Details
-
Bug
-
Status: Open
-
Major
-
Resolution: Unresolved
-
None
-
None
-
None
Description
Currently we found an issue that many localizers of completed containers were launched and exhausted memory/cpu of that machine after NM restarted, these containers were all failed and completed when localizing on a non-existed local directory which is caused by another problem, but their final states weren't recorded in NM state store.
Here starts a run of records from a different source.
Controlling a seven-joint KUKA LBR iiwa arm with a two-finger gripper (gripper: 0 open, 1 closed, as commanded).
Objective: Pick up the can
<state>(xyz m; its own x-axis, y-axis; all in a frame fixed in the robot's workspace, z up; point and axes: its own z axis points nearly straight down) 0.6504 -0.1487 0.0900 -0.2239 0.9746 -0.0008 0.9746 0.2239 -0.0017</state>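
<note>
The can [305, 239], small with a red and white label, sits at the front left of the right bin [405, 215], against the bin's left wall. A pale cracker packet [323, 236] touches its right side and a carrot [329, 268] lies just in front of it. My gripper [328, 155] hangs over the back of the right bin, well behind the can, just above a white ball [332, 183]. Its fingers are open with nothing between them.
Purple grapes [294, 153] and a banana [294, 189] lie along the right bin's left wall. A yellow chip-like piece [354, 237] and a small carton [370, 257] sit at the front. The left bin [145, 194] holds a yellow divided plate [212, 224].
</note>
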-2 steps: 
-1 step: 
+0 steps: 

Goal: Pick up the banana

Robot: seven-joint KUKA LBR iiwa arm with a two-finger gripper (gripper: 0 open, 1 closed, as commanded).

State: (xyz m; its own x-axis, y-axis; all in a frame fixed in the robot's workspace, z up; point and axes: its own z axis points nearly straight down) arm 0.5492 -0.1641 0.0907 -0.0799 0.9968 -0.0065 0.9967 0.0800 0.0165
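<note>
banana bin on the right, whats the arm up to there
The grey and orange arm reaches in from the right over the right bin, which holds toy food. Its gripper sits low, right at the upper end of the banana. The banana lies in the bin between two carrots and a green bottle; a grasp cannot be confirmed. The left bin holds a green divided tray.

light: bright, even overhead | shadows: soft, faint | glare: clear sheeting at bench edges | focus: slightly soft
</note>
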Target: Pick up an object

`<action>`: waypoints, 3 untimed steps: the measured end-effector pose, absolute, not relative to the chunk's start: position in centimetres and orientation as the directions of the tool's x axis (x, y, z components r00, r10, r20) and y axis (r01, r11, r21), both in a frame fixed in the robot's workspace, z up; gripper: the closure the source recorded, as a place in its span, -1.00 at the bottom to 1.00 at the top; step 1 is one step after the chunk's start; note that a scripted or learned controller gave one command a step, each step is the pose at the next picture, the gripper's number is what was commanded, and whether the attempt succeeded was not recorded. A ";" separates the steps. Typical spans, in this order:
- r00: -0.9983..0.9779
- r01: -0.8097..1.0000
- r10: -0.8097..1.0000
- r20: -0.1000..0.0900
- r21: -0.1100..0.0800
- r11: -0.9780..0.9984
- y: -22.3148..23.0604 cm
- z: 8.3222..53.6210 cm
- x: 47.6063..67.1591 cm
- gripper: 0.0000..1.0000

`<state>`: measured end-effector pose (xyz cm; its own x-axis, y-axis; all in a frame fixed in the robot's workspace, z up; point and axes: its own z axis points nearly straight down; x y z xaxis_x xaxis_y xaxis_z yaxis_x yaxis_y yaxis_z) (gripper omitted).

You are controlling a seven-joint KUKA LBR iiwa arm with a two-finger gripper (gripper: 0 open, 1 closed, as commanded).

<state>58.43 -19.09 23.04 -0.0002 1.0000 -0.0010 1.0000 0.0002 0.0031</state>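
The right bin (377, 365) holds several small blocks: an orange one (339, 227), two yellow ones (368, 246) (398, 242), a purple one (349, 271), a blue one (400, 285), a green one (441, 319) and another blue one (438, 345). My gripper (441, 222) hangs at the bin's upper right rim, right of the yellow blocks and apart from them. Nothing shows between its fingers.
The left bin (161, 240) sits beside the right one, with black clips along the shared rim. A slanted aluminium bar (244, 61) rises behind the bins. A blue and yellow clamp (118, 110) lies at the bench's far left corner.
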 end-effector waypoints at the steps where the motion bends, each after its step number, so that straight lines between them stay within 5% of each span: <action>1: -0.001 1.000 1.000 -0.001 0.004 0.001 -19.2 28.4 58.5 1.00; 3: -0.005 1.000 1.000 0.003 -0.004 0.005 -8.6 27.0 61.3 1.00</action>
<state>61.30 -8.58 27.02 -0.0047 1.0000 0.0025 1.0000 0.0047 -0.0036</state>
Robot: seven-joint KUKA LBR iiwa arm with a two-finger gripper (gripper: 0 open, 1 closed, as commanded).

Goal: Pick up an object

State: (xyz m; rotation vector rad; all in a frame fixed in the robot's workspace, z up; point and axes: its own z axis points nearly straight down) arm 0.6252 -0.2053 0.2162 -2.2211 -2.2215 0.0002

The process flow of a fail-to-localize container is as follow:
ResourceLocalizationService$LocalizerRunner#run -> ContainerImpl$ResourceFailedTransition#transition handle LOCALIZING -> LOCALIZATION_FAILED upon RESOURCE_FAILED dispatch LocalizationEventType.CLEANUP_CONTAINER_RESOURCES -> ResourceLocalizationService#handleCleanupContainerResources handle CLEANUP_CONTAINER_RESOURCES dispatch ContainerEventType.CONTAINER_RESOURCES_CLEANEDUP -> ContainerImpl$LocalizationFailedToDoneTransition#transition handle LOCALIZATION_FAILED -> DONE upon CONTAINER_RESOURCES_CLEANEDUP
There's no update for state store in this flow now, which is required to avoid unnecessary localizations after NM restarts.